Thursday, 31 August 2017

TrafficControl: Test Driven Development

Test Driven Development (TDD) is a process for software development is based on automated tests to develop new functionality.

TDD is based on five steps:
  1. Define an automated test and add it to the test sequence. Ideally, that test case should make the target code fail.
  2. Run the test sequence and see that the target code fails on the new test. 
  3. Fix the target code so that the new test case is passing. At this stage, the fix should be "quick and dirty".
  4. Re-run the test sequence.
  5. Refactor the code. Here, the fix in step 3 should be refactored.
In TrafficControl, I'll show an example of unit testing. The tcStation object can add and remove waiting passengers. One kind of tcStation is a Junction, that shouldn't be able to add and remove passengers. So, one new test is to check whether a Junction can add passengers.

1. Add a test: station_junctionHasNoPassengersAfterAddingTen()

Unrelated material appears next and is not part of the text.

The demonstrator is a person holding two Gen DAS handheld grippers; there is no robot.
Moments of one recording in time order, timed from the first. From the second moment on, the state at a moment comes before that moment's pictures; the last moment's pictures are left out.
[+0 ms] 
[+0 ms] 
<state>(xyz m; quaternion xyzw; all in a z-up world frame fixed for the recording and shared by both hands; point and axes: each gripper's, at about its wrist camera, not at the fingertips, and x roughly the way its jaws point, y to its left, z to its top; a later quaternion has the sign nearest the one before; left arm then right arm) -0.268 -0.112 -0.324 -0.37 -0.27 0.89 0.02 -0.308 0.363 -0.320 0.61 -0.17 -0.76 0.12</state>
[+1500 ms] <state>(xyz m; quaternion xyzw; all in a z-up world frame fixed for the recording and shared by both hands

2. Run the test sequence. The target code failed the test as the junction added ten passengers,

3. Fix the target code. I need to both add a method tcStation::isJunction(), and also modify the method tcStation::changeNbrOfPassengers().
 4. Re-run the test sequence. Now, the program doesn't change the number of passengers if the station is a junction, as expected.
5. Refactor (Not needed in this particular case)

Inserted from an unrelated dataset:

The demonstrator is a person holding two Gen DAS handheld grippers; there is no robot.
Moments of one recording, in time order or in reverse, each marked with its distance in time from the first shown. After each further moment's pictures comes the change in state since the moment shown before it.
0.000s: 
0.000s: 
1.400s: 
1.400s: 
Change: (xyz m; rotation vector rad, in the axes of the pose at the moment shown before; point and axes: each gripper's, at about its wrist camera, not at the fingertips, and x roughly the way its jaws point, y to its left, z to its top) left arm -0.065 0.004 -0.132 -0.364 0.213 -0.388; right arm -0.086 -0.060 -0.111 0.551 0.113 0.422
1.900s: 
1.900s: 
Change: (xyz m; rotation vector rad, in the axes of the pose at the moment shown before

As with other tools, it is important to be pragmatic and understand when TDD is useful and when it should be avoided. Having a dogmatic view on different tools/methods/frameworks will lead to a lot of time spent on suboptimal solutions.

"You may have the best hammer but not all problems are nails." In some cases "happy testing" / happy coding is necessary. User interface development, for example may be difficult to use with TDD. The TDD process doesn't encourage long-term design considerations, which is crucial for bigger projects.